Problem to work on: Identify each line below containing the string "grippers" and copy it.

--------------------------------

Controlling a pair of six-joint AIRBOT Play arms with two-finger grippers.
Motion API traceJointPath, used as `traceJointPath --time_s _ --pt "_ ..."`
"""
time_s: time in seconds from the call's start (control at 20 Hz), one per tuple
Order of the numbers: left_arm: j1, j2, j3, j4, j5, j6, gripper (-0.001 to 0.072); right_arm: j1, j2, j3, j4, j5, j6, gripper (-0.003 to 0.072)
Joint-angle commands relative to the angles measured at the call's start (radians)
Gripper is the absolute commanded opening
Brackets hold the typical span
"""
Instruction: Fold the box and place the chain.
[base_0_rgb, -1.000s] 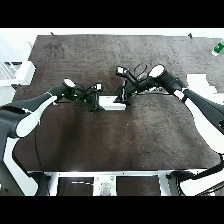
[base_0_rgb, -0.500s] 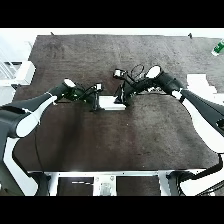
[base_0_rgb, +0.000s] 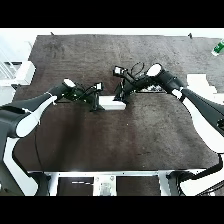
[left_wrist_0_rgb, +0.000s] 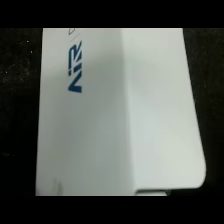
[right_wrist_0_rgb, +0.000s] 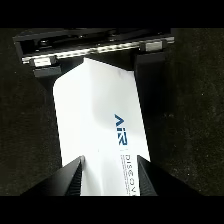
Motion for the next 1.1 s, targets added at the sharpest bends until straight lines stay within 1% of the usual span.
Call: traceJointPath --time_s 0.0,0.1,0.15,0.3,0.45,0.65,0.85,1.05 --pt "0.000 0.000 0.000 0.000 -0.001 0.002 0.0469 0.000 -0.001 0.001 -0.001 -0.007 0.000 0.0369" --pt "0.000 0.000 0.000 0.000 -0.001 0.002 0.0469 0.001 -0.001 0.001 -0.006 -0.012 0.000 0.0368" --pt "0.000 0.000 0.000 0.000 -0.001 0.002 0.0469 0.001 -0.001 0.000 -0.009 -0.032 0.000 0.0352" --pt "0.000 0.000 0.000 0.000 -0.001 0.002 0.0469 0.002 -0.001 0.000 -0.008 -0.083 0.001 0.0353" --pt "0.000 0.000 0.000 0.000 0.000 0.002 0.0469 0.011 -0.001 0.000 -0.014 -0.082 0.004 0.0353" --pt "0.000 0.000 0.000 0.000 -0.001 0.002 0.0469 0.023 -0.001 -0.008 -0.070 -0.082 0.048 0.0353" --pt "0.000 0.000 0.000 0.000 -0.001 0.002 0.0469 0.023 -0.001 -0.023 -0.072 -0.081 0.055 0.0353" --pt "0.000 0.000 0.000 0.000 -0.001 0.002 0.0469 0.034 -0.001 -0.037 -0.067 -0.050 0.072 0.0354"
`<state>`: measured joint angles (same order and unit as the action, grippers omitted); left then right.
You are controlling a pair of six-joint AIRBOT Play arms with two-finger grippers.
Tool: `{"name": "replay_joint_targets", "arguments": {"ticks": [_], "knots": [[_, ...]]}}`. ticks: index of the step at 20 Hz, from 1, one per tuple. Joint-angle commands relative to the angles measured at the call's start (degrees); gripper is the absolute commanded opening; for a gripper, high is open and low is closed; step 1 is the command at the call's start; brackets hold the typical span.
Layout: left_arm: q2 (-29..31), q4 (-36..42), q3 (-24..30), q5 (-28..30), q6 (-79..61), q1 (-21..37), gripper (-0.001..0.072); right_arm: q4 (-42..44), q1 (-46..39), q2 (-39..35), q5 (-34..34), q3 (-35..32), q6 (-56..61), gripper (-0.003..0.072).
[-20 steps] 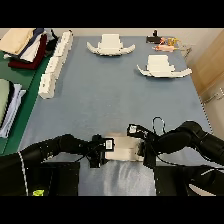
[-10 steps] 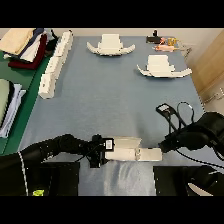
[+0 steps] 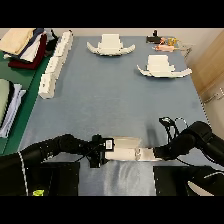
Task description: Fold the box.
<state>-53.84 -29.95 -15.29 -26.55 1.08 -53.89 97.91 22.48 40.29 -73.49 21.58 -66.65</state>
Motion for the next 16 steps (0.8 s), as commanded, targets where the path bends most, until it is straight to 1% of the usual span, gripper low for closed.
{"name": "replay_joint_targets", "arguments": {"ticks": [1,4,8,9,10,11,13,14,15,16], "knots": [[0.0,0.0,0.0,0.0,0.0,0.0,0.0531,9.8,-0.2,0.2,5.3,-0.7,-3.6,0.0004],[0.0,0.0,0.0,0.0,0.0,0.0,0.0531,13.7,-0.2,-0.6,5.0,0.8,-6.1,0.0004],[0.0,0.0,0.0,0.0,0.0,0.0,0.0531,14.0,-0.2,-3.5,5.0,4.1,-6.6,0.0008],[0.0,0.0,0.0,0.0,0.0,0.0,0.0531,14.0,-0.2,-4.1,4.9,4.8,-6.9,0.0071],[0.0,0.0,0.0,0.0,0.0,0.0,0.0531,14.0,-0.2,-4.4,4.8,5.5,-7.0,0.0181],[0.0,0.0,0.0,0.0,0.0,0.0,0.0532,14.2,-0.2,-4.6,4.6,5.9,-7.0,0.0232],[0.0,0.0,0.0,0.0,0.0,0.0,0.0531,15.1,-0.2,-4.5,4.6,6.0,-8.1,0.0234],[0.0,0.0,0.0,0.0,0.0,0.0,0.0532,15.5,-0.2,-4.5,4.6,6.0,-8.1,0.0250],[0.0,0.0,0.0,0.0,0.0,0.0,0.0531,15.9,-0.2,-4.5,4.7,6.0,-8.1,0.0361],[0.0,0.0,0.0,0.0,0.0,0.0,0.0532,16.5,-0.2,-4.5,5.1,6.0,-8.1,0.0443]]}}
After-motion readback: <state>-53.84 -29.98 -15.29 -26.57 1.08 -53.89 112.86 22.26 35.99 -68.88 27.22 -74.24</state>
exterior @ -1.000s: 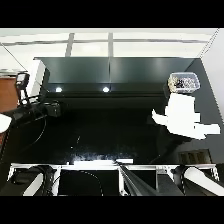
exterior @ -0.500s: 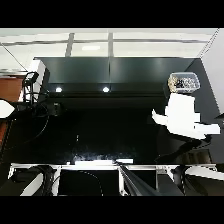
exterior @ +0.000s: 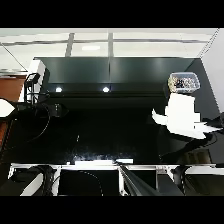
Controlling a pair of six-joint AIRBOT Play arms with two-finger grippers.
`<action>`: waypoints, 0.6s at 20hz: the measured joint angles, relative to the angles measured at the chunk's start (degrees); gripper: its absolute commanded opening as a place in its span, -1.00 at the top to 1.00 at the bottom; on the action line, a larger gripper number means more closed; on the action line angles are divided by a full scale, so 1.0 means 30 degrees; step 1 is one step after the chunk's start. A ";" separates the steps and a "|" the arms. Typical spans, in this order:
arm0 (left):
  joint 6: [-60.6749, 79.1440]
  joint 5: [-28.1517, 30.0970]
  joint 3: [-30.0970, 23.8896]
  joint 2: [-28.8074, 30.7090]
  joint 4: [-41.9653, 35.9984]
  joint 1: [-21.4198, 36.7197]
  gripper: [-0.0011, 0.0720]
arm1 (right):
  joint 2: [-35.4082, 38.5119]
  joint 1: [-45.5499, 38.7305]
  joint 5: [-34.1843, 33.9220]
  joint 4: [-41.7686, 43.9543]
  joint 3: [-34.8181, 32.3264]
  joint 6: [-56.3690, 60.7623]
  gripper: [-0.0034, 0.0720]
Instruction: Fold the box and place the chain.
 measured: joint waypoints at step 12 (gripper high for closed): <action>0.0000 -0.0044 -0.0036 -0.0015 -0.0590 0.0000 -0.96 | 0.0539 0.3767 0.1515 0.2761 -0.0933 -0.1115 0.88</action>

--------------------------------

Solution to this task:
Controlling a pair of six-joint AIRBOT Play arms with two-finger grippers.
`<state>`: measured joint angles (same order and unit as the action, grippers omitted); left then right.
You are controlling a pair of six-joint AIRBOT Play arms with two-finger grippers.
Controlling a pair of six-joint AIRBOT Play arms with two-finger grippers.

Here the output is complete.